- [Work request] Report all lines from the entries below in which "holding" appears.

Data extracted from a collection
◆ ◆ ◆

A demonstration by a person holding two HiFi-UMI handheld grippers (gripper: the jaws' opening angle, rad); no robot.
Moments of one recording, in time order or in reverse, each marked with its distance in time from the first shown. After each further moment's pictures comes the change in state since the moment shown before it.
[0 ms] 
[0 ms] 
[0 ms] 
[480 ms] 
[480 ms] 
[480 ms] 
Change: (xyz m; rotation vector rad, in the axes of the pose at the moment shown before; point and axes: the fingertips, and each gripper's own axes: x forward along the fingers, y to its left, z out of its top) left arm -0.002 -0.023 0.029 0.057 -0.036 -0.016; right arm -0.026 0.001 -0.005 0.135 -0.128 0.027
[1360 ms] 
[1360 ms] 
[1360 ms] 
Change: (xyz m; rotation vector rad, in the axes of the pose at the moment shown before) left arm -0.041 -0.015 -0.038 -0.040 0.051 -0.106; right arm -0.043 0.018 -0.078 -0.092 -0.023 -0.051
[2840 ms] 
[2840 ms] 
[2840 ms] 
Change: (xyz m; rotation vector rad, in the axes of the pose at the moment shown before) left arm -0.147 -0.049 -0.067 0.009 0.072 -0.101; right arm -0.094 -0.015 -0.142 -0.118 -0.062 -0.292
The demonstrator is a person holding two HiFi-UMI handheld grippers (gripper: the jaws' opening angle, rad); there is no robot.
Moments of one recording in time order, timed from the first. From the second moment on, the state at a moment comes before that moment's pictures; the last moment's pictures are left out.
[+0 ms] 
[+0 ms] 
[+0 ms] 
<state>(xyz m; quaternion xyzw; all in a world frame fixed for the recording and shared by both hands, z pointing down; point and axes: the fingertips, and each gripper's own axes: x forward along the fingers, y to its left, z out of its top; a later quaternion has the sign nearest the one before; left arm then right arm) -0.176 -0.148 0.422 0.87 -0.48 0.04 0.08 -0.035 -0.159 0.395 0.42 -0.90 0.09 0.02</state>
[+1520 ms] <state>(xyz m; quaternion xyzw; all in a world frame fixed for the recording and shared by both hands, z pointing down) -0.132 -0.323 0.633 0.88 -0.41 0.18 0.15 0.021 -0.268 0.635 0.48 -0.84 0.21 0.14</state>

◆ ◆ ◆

- [Problem solution]
A demonstration by a person holding two HiFi-UMI handheld grippers (gripper: the jaws' opening angle, rad); no robot.
The demonstrator is a person holding two HiFi-UMI handheld grippers (gripper: the jaws' opening angle, rad); there is no robot.

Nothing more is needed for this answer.